_Material supplied_
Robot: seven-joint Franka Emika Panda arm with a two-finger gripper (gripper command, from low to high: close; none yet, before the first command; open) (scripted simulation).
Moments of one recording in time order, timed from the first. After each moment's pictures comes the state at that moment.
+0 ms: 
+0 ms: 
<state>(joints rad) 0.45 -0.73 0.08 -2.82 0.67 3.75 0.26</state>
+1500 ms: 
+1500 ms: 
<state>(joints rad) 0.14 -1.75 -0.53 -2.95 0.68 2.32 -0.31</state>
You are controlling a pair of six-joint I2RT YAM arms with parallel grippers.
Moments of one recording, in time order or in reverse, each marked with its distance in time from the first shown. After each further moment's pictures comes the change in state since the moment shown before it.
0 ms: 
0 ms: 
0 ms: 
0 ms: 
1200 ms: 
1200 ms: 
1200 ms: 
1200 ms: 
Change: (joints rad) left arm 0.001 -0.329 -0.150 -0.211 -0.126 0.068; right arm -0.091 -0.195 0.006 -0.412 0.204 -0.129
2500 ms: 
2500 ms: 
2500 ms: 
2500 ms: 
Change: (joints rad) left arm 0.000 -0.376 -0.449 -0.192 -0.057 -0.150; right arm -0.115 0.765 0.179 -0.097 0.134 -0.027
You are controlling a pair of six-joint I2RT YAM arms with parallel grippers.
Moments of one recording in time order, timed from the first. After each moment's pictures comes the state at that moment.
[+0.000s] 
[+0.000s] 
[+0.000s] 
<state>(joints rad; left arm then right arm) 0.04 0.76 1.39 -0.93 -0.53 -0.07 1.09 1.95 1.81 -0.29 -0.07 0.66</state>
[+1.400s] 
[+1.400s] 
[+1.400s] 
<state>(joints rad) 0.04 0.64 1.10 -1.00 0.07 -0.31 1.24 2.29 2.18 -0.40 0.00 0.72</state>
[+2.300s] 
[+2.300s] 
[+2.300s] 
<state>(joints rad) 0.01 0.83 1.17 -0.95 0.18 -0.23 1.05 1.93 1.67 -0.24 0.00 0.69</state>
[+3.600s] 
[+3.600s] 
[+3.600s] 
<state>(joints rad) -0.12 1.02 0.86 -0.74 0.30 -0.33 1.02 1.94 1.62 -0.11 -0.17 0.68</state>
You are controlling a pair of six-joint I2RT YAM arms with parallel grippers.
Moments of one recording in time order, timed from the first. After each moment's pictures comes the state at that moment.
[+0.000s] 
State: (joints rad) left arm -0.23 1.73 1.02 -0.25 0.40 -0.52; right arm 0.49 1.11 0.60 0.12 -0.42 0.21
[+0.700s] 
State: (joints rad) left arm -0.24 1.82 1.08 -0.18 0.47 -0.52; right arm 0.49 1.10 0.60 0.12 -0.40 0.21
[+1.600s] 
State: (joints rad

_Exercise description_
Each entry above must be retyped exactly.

_Solution to this problem_
Robot: seven-joint Franka Emika Panda arm with a two-finger gripper (gripper command, from low to high: close; none yet, before the first command; open) (scripted simulation).
Moments of one recording in time order, timed from the first. After each moment's pictures comes the state at that moment.
+0 ms: 
+0 ms: 
<state>(joints rad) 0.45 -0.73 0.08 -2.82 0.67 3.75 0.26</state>
+1500 ms: 
+1500 ms: 
<state>(joints rad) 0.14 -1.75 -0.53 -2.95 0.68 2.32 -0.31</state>
You are controlling a pair of six-joint I2RT YAM arms with parallel grippers.
Moments of one recording, in time order or in reverse, each marked with its distance in time from the first shown. After each further moment's pictures comes the change in state since the moment shown before it.
0 ms: 
0 ms: 
0 ms: 
0 ms: 
1200 ms: 
1200 ms: 
1200 ms: 
1200 ms: 
Change: (joints rad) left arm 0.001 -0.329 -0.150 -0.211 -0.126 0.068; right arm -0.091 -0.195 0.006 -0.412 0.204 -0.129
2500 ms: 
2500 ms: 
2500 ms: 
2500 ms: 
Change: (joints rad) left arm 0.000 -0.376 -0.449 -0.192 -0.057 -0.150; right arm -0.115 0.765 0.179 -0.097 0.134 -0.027
You are controlling a pair of six-joint I2RT YAM arms with parallel grippers.
Moments of one recording in time order, timed from the first. After each moment's pictures comes the state at that moment.
[+0.000s] 
[+0.000s] 
[+0.000s] 
<state>(joints rad; left arm then right arm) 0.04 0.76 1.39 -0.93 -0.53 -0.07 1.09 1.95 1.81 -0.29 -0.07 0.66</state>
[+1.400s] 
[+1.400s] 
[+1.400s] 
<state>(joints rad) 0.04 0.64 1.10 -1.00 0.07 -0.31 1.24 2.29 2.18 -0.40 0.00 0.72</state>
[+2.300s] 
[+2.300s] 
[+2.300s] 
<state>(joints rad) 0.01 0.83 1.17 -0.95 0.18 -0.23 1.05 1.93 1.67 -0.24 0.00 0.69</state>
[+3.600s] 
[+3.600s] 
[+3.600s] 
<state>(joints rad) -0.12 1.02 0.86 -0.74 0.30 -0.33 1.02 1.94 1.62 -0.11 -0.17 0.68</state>
You are controlling a pair of six-joint I2RT YAM arms with parallel grippers.
Moments of one recording in time order, timed from the first. After each moment's pictures comes the state at that moment.
[+0.000s] 
State: (joints rad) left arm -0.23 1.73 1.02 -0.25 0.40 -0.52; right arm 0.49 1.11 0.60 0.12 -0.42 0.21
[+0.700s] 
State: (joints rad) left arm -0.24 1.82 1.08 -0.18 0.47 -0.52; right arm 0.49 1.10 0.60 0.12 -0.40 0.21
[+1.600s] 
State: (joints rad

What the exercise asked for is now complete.